(Recorded data)
· · · · · · ·

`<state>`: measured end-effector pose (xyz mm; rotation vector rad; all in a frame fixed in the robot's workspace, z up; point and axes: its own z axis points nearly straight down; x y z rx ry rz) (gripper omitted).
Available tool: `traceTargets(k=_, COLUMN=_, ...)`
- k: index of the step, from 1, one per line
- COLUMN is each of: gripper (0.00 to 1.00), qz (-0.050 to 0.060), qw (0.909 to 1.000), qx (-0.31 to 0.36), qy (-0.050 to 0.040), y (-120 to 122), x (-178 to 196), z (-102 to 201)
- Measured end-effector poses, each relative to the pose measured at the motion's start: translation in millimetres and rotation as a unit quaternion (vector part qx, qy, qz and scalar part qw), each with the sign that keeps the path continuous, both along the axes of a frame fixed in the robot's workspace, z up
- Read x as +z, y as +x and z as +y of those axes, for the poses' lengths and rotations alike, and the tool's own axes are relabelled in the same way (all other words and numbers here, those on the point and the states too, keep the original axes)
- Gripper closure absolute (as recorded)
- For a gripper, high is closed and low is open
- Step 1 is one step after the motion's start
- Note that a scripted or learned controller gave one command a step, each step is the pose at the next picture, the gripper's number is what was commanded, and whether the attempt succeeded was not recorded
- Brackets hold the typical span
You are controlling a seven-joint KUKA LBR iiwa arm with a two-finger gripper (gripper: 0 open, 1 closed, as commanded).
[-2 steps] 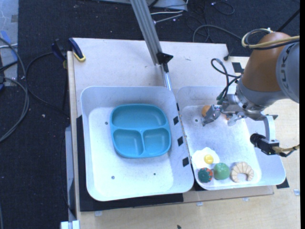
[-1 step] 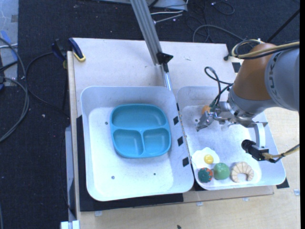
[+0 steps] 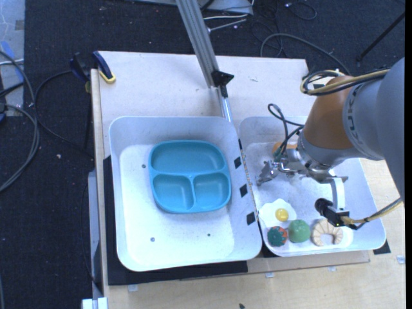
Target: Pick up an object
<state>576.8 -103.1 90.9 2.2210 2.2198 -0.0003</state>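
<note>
Fingers [image 3: 262, 174] apart, nothing btwn, over right bin [image 3: 373, 237]

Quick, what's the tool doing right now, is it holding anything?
Tool: above the right bin, nothing seen in it; open or closed cannot be told.

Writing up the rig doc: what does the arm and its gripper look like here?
Bulky grey arm with a wide orange band above the wrist. Metallic silver gripper at its end, a white bracket beside it. Black and yellow cables loop around the wrist.
</note>
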Motion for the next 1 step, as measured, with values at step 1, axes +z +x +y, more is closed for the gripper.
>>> traceTargets(k=1, gripper=1.00, qz=-0.003, qw=1.0000, qx=-0.001, qy=-0.0010, y=1.6, x=14.0, z=-1.0)
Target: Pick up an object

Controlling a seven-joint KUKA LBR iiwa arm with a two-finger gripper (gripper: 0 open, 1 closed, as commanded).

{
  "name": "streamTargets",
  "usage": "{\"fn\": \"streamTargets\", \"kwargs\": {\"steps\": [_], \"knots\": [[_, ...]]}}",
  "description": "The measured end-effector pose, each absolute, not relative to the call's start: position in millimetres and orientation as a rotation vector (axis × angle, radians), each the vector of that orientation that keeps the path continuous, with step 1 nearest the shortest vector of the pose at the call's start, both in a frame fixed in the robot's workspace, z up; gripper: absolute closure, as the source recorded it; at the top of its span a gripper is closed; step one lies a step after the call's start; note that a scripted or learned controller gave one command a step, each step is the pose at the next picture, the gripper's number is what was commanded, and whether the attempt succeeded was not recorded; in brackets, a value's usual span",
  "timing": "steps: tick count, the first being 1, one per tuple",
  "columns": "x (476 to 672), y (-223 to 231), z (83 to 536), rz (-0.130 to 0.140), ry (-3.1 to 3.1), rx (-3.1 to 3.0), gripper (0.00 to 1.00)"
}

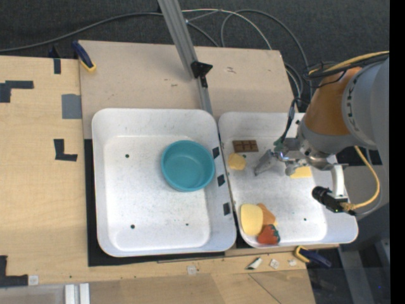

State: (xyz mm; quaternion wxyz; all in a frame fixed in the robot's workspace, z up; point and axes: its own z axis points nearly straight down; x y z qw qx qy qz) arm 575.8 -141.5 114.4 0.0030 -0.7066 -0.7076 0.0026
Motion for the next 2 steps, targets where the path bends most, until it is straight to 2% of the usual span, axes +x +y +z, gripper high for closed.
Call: {"fn": "streamTargets", "kwargs": {"steps": [1, 2], "knots": [[576.1, -141, 89, 0.002, -2.224, -2.220, 0.00], [576.6, -141, 100, 0.001, -2.226, -2.219, 1.00]]}}
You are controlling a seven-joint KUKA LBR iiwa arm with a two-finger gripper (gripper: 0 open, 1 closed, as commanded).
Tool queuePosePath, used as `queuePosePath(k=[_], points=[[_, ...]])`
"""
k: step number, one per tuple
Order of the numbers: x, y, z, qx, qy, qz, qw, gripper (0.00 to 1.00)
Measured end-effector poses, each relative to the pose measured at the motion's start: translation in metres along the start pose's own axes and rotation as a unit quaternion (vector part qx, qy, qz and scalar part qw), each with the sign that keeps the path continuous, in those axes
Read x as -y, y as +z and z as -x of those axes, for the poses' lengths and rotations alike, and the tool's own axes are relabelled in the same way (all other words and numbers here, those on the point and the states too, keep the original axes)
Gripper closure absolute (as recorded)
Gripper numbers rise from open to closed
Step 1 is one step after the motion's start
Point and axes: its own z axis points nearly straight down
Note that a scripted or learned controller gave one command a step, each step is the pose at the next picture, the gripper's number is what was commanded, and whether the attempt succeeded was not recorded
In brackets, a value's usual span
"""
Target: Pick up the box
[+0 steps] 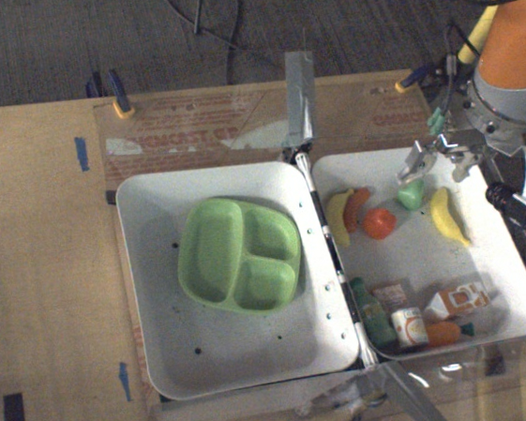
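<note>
Well apart: box [409, 327] near front edge; gripper [435, 159] above.

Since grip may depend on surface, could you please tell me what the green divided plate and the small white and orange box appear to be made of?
Green divided plate: likely moulded plastic, with a smooth matte look and rounded compartments. Small white and orange box: probably printed cardboard or plastic, judging by its flat faces and printing; too small to be sure.

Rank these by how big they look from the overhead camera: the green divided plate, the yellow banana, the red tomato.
1. Green divided plate, by far the largest.
2. Yellow banana.
3. Red tomato, smallest.
</note>
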Motion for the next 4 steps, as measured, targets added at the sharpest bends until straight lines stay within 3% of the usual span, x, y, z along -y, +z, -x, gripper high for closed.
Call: queuePosePath(k=[1, 2, 3, 4], points=[[0.100, 0.117, 0.044, 0.000, 0.013, 0.000, 0.9999, 0.00], [0.110, -0.135, 0.033, 0.001, 0.010, 0.001, 0.9999, 0.00], [0.108, -0.146, 0.032, 0.002, 0.009, 0.003, 1.0000, 1.00], [0.110, -0.172, 0.012, 0.001, 0.076, 0.002, 0.9971, 1.00]])
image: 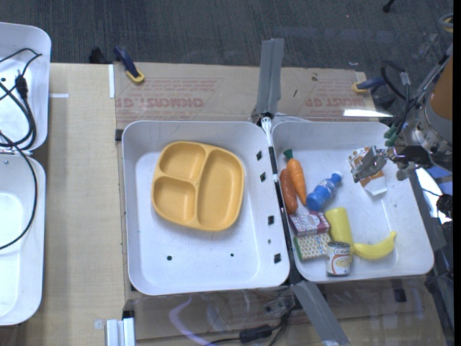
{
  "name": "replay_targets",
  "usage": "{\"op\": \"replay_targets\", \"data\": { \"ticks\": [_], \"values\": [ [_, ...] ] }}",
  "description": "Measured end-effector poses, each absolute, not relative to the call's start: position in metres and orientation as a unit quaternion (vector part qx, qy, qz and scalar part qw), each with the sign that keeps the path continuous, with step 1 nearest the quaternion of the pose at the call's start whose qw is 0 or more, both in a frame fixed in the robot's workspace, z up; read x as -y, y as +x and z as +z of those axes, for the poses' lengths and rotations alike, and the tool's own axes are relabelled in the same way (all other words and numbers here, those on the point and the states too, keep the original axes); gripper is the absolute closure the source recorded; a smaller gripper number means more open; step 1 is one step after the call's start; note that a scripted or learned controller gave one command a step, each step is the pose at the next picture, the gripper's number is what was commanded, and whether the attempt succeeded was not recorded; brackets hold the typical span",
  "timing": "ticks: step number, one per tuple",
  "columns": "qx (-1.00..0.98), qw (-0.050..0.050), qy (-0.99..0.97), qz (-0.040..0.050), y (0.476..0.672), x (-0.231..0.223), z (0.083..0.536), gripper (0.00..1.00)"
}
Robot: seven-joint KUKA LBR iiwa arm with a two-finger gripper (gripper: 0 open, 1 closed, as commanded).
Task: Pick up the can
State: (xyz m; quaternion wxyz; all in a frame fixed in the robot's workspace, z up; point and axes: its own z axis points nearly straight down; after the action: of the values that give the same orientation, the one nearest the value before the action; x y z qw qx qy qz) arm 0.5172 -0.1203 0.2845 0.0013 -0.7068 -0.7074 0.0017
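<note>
1. The can (pixel 338 259) stands upright at the front edge of the right bin (pixel 414 215), near the middle of that edge. Its label is white and red, and its metal top faces the camera.
2. A banana (pixel 375 247) lies just to the right of the can, touching or nearly touching it. A yellow cylinder (pixel 339 225) lies tilted just behind the can.
3. A small grid-patterned box (pixel 310 246) sits to the left of the can, with a red and white packet (pixel 309 223) directly behind that box.
4. A carrot (pixel 296 180) and a darker orange-red piece beside it lie along the left wall of the right bin. A blue bottle (pixel 323 192) with a white cap lies tilted to their right.
5. The gripper (pixel 376 166) hovers over the far right part of the right bin, well apart from the can. Whether the fingers are wide or narrow cannot be told. A small white and orange carton (pixel 374 184) sits right beneath it; no grasp on it is visible.
6. The left bin (pixel 144 258) holds a yellow divided plate (pixel 198 186), set toward the back.
7. Both bins rest on a counter (pixel 79 193) with cardboard (pixel 194 92) laid behind them.
</note>
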Motion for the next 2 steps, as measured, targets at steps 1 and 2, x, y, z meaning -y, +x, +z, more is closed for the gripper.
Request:
{"op": "replay_targets", "data": {
  "ticks": [1,2],
  "values": [
    [0.655,0.002,-0.755,0.002,0.51,0.136,0.211,0.0],
    [0.615,0.001,-0.789,0.0014,0.571,0.181,0.126,0.0]
  ]
}}
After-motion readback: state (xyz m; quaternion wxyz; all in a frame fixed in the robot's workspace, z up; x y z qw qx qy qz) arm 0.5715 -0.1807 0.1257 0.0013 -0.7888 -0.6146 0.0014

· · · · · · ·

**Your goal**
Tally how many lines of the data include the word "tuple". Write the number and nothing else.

**Exercise output**
3